Source records:
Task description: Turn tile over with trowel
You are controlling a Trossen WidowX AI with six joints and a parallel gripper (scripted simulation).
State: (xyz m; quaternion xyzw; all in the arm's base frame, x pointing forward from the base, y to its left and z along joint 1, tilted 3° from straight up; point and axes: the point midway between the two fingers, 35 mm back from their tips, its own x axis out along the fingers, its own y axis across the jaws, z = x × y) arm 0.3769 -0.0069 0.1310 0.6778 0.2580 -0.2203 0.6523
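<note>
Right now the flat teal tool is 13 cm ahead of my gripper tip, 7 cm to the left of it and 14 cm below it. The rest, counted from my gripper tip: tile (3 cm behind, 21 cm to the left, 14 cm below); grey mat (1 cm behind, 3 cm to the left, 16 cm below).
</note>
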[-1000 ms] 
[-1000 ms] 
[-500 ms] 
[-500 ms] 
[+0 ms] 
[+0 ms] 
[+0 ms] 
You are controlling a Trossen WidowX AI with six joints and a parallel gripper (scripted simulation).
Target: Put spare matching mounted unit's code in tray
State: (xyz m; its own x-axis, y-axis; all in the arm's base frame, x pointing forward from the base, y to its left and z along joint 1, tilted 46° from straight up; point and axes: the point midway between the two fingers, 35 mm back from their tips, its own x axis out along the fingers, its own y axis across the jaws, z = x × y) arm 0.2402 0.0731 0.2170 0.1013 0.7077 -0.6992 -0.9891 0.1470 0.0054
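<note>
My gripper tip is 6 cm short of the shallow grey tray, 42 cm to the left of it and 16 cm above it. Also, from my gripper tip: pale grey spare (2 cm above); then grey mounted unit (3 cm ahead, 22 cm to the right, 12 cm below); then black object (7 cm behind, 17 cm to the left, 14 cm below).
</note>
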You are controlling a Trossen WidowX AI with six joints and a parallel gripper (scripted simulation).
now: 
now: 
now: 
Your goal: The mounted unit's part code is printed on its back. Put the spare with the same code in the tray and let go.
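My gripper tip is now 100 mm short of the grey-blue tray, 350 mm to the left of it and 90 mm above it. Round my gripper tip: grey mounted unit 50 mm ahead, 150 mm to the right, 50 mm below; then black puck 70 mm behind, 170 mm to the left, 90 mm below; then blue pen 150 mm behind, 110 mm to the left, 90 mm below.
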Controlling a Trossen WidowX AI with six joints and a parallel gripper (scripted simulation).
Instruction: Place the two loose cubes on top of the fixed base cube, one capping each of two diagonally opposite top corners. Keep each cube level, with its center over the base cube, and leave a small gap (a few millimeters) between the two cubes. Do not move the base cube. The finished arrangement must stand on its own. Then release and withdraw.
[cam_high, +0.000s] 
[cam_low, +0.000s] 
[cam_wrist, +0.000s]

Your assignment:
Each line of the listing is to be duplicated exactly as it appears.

Result of the task:
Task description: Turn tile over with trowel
You are controlling a Trossen WidowX AI with six joints and a parallel gripper (scripted simulation).
State: (xyz m; quaternion xyzw; all in the arm's base frame, x pointing forward from the base, y to its left and z along joint 1, tilted 3° from straight up; point and axes: the point midway between the two fingers, 35 mm back from their tips, its own x axis out along the fingers, its own y axis across the jaws, z = x × y) arm 0.3769 -0.0069 0.1310 0.6778 0.2580 -0.2203 0.6523
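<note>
Right now the flat teal tool is 13 cm ahead of my gripper tip, 7 cm to the left of it and 14 cm below it. The rest, counted from my gripper tip: tile (3 cm behind, 21 cm to the left, 14 cm below); grey mat (1 cm behind, 3 cm to the left, 16 cm below).
</note>
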[-1000 ms] 
[-1000 ms] 
[-500 ms] 
[-500 ms] 
[+0 ms] 
[+0 ms] 
[+0 ms] 
You are controlling a Trossen WidowX AI with six joints and a parallel gripper (scripted simulation).
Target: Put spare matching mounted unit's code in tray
State: (xyz m; its own x-axis, y-axis; all in the arm's base frame, x pointing forward from the base, y to its left and z along joint 1, tilted 46° from straight up; point and axes: the point midway between the two fingers, 35 mm back from their tips, its own x axis out along the fingers, its own y axis across the jaws, z = x × y) arm 0.2402 0.0731 0.2170 0.1013 0.7077 -0.6992 -0.9891 0.1470 0.0054
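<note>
My gripper tip is 6 cm short of the shallow grey tray, 42 cm to the left of it and 16 cm above it. Also, from my gripper tip: pale grey spare (2 cm above); then grey mounted unit (3 cm ahead, 22 cm to the right, 12 cm below); then black object (7 cm behind, 17 cm to the left, 14 cm below).
</note>
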You are controlling a Trossen WidowX AI with six joints and a parallel gripper (scripted simulation).
now: 
now: 
now: 
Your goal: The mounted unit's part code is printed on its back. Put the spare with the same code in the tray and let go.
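My gripper tip is now 100 mm short of the grey-blue tray, 350 mm to the left of it and 90 mm above it. Round my gripper tip: grey mounted unit 50 mm ahead, 150 mm to the right, 50 mm below; then black puck 70 mm behind, 170 mm to the left, 90 mm below; then blue pen 150 mm behind, 110 mm to the left, 90 mm below.
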Controlling a Trossen WidowX AI with six joints and a parallel gripper (scripted simulation).
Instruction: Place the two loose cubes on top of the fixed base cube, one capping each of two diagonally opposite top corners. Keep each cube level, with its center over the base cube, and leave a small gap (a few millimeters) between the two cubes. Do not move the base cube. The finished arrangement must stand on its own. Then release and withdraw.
[cam_high, +0.000s] 
[cam_low, +0.000s] 
[cam_wrist, +0.000s]

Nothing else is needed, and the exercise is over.